[Source data]
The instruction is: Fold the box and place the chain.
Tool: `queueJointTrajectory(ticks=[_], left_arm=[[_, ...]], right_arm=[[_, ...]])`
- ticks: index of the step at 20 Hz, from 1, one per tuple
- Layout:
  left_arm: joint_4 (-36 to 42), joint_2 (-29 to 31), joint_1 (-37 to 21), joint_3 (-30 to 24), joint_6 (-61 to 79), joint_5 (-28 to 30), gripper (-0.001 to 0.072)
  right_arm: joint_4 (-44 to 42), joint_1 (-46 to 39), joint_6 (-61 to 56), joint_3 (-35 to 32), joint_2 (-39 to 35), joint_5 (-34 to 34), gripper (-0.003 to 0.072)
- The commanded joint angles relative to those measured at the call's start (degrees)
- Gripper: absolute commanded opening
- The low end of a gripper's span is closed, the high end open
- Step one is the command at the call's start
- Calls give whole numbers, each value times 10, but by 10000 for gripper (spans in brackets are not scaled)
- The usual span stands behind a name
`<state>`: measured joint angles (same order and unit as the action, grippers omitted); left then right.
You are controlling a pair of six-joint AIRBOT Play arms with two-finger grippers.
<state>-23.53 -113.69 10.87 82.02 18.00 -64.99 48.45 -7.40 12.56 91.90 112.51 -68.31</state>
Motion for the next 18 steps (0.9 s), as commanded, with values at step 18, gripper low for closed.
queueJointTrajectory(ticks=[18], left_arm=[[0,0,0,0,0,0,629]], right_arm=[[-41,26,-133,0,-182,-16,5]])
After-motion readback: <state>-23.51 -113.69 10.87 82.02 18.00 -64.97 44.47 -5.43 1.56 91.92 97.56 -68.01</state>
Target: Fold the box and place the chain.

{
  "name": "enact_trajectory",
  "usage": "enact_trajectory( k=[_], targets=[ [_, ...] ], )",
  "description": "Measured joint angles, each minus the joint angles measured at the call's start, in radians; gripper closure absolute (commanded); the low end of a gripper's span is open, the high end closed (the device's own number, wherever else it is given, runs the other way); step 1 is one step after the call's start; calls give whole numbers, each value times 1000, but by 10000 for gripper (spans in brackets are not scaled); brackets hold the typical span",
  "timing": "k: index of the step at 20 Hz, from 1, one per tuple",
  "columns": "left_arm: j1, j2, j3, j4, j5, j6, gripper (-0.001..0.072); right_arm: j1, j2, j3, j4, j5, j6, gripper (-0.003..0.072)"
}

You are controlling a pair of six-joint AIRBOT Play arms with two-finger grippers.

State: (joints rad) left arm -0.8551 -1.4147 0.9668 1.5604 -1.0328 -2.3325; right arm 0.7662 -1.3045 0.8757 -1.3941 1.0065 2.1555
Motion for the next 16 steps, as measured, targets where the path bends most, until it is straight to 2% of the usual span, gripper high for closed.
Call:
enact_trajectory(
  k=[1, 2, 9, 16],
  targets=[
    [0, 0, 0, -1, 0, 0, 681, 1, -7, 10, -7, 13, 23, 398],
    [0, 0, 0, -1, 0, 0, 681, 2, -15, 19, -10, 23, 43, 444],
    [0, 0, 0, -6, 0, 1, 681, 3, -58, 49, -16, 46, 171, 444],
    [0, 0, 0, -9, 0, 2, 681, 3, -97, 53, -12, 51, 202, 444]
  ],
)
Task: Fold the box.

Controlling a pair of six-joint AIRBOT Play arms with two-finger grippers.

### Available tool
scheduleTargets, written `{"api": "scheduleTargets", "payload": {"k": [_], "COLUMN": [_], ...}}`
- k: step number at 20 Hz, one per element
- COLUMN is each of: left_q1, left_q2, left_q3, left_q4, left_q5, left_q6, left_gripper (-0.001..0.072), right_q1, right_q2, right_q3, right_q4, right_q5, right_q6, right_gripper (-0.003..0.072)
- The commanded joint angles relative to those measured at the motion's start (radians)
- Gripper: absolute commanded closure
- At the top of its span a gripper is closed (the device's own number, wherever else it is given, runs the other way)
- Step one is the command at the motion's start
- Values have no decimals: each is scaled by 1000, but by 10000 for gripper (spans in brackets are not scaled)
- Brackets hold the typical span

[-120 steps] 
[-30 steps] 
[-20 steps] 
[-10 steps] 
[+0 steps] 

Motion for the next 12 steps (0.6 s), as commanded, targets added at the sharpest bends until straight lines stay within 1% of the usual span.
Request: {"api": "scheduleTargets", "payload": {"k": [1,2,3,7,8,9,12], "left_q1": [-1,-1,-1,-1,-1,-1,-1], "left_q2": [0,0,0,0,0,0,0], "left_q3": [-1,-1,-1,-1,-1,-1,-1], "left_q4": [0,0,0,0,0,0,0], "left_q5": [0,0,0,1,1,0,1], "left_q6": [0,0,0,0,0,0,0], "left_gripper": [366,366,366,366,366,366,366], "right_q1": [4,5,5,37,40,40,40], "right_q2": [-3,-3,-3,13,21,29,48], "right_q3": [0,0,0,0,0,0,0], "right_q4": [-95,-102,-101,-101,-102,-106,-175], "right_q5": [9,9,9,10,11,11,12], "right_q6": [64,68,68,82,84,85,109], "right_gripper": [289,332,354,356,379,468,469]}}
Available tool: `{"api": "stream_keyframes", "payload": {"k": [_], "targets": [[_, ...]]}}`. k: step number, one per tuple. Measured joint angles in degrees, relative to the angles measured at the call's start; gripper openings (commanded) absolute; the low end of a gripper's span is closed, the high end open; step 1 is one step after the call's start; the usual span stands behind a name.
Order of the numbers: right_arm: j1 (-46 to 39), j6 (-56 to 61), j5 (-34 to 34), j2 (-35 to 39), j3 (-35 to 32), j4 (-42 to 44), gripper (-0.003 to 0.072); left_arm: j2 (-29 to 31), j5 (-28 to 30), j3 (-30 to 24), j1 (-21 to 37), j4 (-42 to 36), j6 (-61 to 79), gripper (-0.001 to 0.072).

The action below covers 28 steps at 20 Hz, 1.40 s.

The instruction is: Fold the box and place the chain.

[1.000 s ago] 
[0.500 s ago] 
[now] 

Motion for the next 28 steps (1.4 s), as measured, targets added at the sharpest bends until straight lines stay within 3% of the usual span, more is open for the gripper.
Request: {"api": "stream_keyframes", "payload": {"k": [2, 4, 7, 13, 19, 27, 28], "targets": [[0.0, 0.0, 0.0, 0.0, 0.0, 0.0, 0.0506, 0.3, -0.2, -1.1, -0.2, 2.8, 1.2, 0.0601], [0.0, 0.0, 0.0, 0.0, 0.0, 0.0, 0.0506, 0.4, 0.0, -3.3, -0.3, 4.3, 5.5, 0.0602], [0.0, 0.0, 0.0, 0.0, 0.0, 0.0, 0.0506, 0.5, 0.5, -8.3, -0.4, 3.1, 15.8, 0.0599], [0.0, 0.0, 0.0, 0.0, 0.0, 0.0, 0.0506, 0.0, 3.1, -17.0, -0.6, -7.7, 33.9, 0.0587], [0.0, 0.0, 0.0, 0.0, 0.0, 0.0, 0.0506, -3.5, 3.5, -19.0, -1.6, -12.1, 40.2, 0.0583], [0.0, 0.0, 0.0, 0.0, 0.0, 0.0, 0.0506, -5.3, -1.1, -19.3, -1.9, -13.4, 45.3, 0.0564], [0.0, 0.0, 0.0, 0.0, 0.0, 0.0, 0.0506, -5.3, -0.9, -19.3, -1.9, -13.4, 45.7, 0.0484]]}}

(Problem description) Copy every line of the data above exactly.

(Result for this exercise)
The instruction is: Fold the box and place the chain.
Tool: `queueJointTrajectory(ticks=[_], left_arm=[[_, ...]], right_arm=[[_, ...]])`
- ticks: index of the step at 20 Hz, from 1, one per tuple
- Layout:
  left_arm: joint_4 (-36 to 42), joint_2 (-29 to 31), joint_1 (-37 to 21), joint_3 (-30 to 24), joint_6 (-61 to 79), joint_5 (-28 to 30), gripper (-0.001 to 0.072)
  right_arm: joint_4 (-44 to 42), joint_1 (-46 to 39), joint_6 (-61 to 56), joint_3 (-35 to 32), joint_2 (-39 to 35), joint_5 (-34 to 34), gripper (-0.003 to 0.072)
- The commanded joint angles relative to those measured at the call's start (degrees)
- Gripper: absolute commanded opening
- The low end of a gripper's span is closed, the high end open
- Step one is the command at the call's start
- Calls give whole numbers, each value times 10, but by 10000 for gripper (spans in brackets are not scaled)
- The usual span stands behind a name
`<state>`: measured joint angles (same order and unit as the action, grippers omitted); left then right.
You are controlling a pair of six-joint AIRBOT Play arms with two-finger grippers.
<state>-23.53 -113.69 10.87 82.02 18.00 -64.99 48.45 -7.40 12.56 91.90 112.51 -68.31</state>
Motion for the next 18 steps (0.9 s), as commanded, with values at step 18, gripper low for closed.
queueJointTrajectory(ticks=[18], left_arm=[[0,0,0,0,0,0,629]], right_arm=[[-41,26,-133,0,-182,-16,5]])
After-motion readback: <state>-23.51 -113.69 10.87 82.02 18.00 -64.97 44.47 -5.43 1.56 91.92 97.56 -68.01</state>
Target: Fold the box and place the chain.

{
  "name": "enact_trajectory",
  "usage": "enact_trajectory( k=[_], targets=[ [_, ...] ], )",
  "description": "Measured joint angles, each minus the joint angles measured at the call's start, in radians; gripper closure absolute (commanded); the low end of a gripper's span is open, the high end closed (the device's own number, wherever else it is given, runs the other way); step 1 is one step after the call's start; calls give whole numbers, each value times 1000, but by 10000 for gripper (spans in brackets are not scaled); brackets hold the typical span",
  "timing": "k: index of the step at 20 Hz, from 1, one per tuple",
  "columns": "left_arm: j1, j2, j3, j4, j5, j6, gripper (-0.001..0.072); right_arm: j1, j2, j3, j4, j5, j6, gripper (-0.003..0.072)"
}

You are controlling a pair of six-joint AIRBOT Play arms with two-finger grippers.

State: (joints rad) left arm -0.8551 -1.4147 0.9668 1.5604 -1.0328 -2.3325; right arm 0.7662 -1.3045 0.8757 -1.3941 1.0065 2.1555
Motion for the next 16 steps, as measured, targets where the path bends most, until it is straight to 2% of the usual span, gripper high for closed.
Call:
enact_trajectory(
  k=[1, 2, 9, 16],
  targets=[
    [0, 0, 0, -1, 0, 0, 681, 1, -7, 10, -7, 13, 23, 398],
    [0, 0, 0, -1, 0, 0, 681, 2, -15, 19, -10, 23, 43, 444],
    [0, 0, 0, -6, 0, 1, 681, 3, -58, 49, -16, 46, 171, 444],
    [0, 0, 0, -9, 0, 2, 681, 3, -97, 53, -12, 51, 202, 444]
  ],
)
Task: Fold the box.

Controlling a pair of six-joint AIRBOT Play arms with two-finger grippers.

### Available tool
scheduleTargets, written `{"api": "scheduleTargets", "payload": {"k": [_], "COLUMN": [_], ...}}`
- k: step number at 20 Hz, one per element
- COLUMN is each of: left_q1, left_q2, left_q3, left_q4, left_q5, left_q6, left_gripper (-0.001..0.072), right_q1, right_q2, right_q3, right_q4, right_q5, right_q6, right_gripper (-0.003..0.072)
- The commanded joint angles relative to those measured at the motion's start (radians)
- Gripper: absolute commanded closure
- At the top of its span a gripper is closed (the device's own number, wherever else it is given, runs the other way)
- Step one is the command at the motion's start
- Values have no decimals: each is scaled by 1000, but by 10000 for gripper (spans in brackets are not scaled)
- Brackets hold the typical span

[-120 steps] 
[-30 steps] 
[-20 steps] 
[-10 steps] 
[+0 steps] 

Motion for the next 12 steps (0.6 s), as commanded, targets added at the sharpest bends until straight lines stay within 1% of the usual span.
Request: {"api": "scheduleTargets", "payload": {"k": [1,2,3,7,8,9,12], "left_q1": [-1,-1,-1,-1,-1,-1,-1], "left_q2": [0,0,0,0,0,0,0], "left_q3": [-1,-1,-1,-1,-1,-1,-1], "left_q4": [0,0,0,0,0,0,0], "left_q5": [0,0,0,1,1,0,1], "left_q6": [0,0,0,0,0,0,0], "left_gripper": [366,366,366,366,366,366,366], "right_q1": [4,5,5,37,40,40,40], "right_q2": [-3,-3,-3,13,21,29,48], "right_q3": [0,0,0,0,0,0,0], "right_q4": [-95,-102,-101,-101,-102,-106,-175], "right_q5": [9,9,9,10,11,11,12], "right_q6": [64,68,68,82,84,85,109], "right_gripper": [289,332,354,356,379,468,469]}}
Available tool: `{"api": "stream_keyframes", "payload": {"k": [_], "targets": [[_, ...]]}}`. k: step number, one per tuple. Measured joint angles in degrees, relative to the angles measured at the call's start; gripper openings (commanded) absolute; the low end of a gripper's span is closed, the high end open; step 1 is one step after the call's start; the usual span stands behind a name.
Order of the numbers: right_arm: j1 (-46 to 39), j6 (-56 to 61), j5 (-34 to 34), j2 (-35 to 39), j3 (-35 to 32), j4 (-42 to 44), gripper (-0.003 to 0.072); left_arm: j2 (-29 to 31), j5 (-28 to 30), j3 (-30 to 24), j1 (-21 to 37), j4 (-42 to 36), j6 (-61 to 79), gripper (-0.001 to 0.072).

The action below covers 28 steps at 20 Hz, 1.40 s.

The instruction is: Fold the box and place the chain.

[1.000 s ago] 
[0.500 s ago] 
[now] 

Motion for the next 28 steps (1.4 s), as measured, targets added at the sharpest bends until straight lines stay within 3% of the usual span, more is open for the gripper.
Request: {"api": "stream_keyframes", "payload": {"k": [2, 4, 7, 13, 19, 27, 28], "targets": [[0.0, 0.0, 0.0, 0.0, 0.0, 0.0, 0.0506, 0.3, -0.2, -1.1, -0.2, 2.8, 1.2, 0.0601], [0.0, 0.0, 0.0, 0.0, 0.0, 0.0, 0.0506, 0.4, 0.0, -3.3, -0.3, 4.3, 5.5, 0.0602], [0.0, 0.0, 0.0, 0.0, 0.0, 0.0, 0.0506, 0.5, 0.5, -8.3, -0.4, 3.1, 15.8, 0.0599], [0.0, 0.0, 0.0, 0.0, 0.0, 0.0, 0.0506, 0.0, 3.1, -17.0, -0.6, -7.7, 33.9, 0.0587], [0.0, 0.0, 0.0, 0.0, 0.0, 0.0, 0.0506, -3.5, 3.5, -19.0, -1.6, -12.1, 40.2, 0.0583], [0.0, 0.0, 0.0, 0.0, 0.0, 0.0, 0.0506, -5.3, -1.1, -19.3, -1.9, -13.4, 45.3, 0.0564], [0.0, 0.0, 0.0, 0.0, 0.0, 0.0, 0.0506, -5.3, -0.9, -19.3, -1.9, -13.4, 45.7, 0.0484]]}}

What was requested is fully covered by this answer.